PROBLEM STATEMENT:
The records below are to be repeated in full, exactly as they are.

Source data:
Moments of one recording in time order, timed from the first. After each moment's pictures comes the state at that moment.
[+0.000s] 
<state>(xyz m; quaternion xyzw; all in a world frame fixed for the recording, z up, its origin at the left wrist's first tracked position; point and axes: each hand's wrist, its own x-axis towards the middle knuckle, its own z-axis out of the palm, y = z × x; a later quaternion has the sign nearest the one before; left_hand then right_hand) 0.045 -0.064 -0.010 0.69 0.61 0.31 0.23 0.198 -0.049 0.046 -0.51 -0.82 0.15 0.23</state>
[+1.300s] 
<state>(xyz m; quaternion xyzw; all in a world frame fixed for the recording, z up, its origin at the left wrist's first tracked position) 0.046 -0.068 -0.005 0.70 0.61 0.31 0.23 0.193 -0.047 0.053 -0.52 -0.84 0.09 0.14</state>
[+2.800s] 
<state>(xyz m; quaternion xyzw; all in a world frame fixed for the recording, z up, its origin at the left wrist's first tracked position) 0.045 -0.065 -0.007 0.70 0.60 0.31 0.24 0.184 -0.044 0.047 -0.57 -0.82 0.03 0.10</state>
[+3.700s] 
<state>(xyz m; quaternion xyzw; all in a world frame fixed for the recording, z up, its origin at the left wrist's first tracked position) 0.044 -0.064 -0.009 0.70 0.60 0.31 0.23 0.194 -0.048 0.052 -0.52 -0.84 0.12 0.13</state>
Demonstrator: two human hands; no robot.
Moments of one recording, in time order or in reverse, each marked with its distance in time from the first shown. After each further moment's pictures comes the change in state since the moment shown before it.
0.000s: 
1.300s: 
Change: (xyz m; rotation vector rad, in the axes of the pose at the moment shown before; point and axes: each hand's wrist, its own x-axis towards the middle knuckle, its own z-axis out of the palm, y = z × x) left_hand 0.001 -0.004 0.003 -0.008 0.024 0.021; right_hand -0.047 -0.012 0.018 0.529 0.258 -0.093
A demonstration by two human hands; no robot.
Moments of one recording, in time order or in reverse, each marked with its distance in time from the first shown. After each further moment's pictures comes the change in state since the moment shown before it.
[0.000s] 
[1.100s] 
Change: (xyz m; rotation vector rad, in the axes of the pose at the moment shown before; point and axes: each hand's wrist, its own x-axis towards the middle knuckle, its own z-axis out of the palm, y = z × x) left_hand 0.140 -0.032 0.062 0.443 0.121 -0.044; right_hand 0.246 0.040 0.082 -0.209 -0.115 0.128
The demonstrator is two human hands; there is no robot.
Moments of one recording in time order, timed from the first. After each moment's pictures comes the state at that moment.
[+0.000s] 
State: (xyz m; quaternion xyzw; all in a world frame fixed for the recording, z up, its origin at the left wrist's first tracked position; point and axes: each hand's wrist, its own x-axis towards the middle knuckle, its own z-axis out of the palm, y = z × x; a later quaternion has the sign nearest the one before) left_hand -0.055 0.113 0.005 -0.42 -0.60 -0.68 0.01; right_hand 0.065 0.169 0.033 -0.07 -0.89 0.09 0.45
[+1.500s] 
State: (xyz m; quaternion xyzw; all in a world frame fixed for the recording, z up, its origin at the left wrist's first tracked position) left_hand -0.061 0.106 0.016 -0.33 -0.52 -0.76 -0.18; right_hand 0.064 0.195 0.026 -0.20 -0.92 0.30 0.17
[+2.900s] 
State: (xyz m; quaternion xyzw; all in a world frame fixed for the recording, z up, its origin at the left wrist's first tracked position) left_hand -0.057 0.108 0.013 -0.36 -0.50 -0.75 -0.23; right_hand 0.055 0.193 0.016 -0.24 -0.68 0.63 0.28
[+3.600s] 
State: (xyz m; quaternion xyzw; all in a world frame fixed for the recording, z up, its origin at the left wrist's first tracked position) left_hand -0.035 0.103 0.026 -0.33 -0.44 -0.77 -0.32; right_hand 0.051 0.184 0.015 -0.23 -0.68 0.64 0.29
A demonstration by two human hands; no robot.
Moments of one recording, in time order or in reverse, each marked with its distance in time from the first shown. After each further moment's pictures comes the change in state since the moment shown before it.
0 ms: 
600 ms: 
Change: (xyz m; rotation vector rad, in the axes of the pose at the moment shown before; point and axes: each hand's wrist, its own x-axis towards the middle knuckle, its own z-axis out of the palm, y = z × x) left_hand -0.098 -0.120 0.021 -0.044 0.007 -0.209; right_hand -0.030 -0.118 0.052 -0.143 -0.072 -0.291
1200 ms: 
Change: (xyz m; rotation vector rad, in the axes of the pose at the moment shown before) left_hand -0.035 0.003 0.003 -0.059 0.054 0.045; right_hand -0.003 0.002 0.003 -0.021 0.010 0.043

WRITTEN SOLUTION:
Moments of one recording in time order, timed from the first. After each moment's pictures comes the state at that moment.
[+0.000s] 
<state>(xyz m; quaternion xyzw; all in a world frame fixed for the recording, z up, its origin at the left wrist's first tracked position; point and axes: each hand's wrist, its own x-axis towards the middle knuckle, its own z-axis out of the palm, y = z × x; a later quaternion has the sign nearest the one before; left_hand then right_hand) 0.045 -0.064 -0.010 0.69 0.61 0.31 0.23 0.198 -0.049 0.046 -0.51 -0.82 0.15 0.23</state>
[+1.300s] 
<state>(xyz m; quaternion xyzw; all in a world frame fixed for the recording, z up, its origin at the left wrist's first tracked position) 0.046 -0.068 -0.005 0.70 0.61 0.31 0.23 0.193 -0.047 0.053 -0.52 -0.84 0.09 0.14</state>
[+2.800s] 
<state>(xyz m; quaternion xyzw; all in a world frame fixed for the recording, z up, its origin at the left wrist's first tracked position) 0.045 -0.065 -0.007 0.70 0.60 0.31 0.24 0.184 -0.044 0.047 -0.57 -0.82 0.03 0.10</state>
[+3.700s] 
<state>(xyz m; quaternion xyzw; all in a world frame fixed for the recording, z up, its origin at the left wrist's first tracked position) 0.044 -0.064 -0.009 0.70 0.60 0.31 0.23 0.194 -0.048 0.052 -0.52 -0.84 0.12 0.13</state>
Demonstrator: two human hands; no robot.
Moments of one recording, in time order or in reverse, each marked with its distance in time from the first shown. After each further moment's pictures comes the change in state since the moment shown before it.
0.000s: 
1.300s: 
Change: (xyz m; rotation vector rad, in the axes of the pose at the moment shown before; point and axes: each hand's wrist, its own x-axis towards the middle knuckle, its own z-axis out of the palm, y = z × x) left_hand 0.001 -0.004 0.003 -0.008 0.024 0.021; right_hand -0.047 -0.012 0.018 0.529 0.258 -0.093
A demonstration by two human hands; no robot.
Moments of one recording, in time order or in reverse, each marked with its distance in time from the first shown. After each further moment's pictures comes the change in state since the moment shown before it.
[0.000s] 
[1.100s] 
Change: (xyz m; rotation vector rad, in the axes of the pose at the moment shown before; point and axes: each hand's wrist, its own x-axis towards the middle knuckle, its own z-axis out of the palm, y = z × x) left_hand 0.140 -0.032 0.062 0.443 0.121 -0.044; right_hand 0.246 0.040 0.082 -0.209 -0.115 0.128
The demonstrator is two human hands; there is no robot.
Moments of one recording in time order, timed from the first. After each moment's pictures comes the state at that moment.
[+0.000s] 
State: (xyz m; quaternion xyzw; all in a world frame fixed for the recording, z up, its origin at the left wrist's first tracked position; point and axes: each hand's wrist, its own x-axis towards the middle knuckle, its own z-axis out of the palm, y = z × x; a later quaternion has the sign nearest the one before) left_hand -0.055 0.113 0.005 -0.42 -0.60 -0.68 0.01; right_hand 0.065 0.169 0.033 -0.07 -0.89 0.09 0.45
[+1.500s] 
State: (xyz m; quaternion xyzw; all in a world frame fixed for the recording, z up, its origin at the left wrist's first tracked position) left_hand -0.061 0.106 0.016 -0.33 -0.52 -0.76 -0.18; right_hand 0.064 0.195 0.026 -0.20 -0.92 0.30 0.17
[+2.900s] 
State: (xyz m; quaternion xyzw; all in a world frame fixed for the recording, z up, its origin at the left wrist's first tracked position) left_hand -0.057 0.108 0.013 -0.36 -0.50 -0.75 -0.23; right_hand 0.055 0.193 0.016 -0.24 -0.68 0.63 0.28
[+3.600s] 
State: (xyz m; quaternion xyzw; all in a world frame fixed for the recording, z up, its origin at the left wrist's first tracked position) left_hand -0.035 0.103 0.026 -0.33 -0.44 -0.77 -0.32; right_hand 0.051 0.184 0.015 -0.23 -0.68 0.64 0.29
A demonstration by two human hands; no robot.
Moments of one recording, in time order or in reverse, each marked with its distance in time from the first shown. After each further moment's pictures comes the change in state since the moment shown before it.
0 ms: 
600 ms: 
Change: (xyz m; rotation vector rad, in the axes of the pose at the moment shown before; point and axes: each hand's wrist, its own x-axis towards the middle knuckle, its own z-axis out of the palm, y = z × x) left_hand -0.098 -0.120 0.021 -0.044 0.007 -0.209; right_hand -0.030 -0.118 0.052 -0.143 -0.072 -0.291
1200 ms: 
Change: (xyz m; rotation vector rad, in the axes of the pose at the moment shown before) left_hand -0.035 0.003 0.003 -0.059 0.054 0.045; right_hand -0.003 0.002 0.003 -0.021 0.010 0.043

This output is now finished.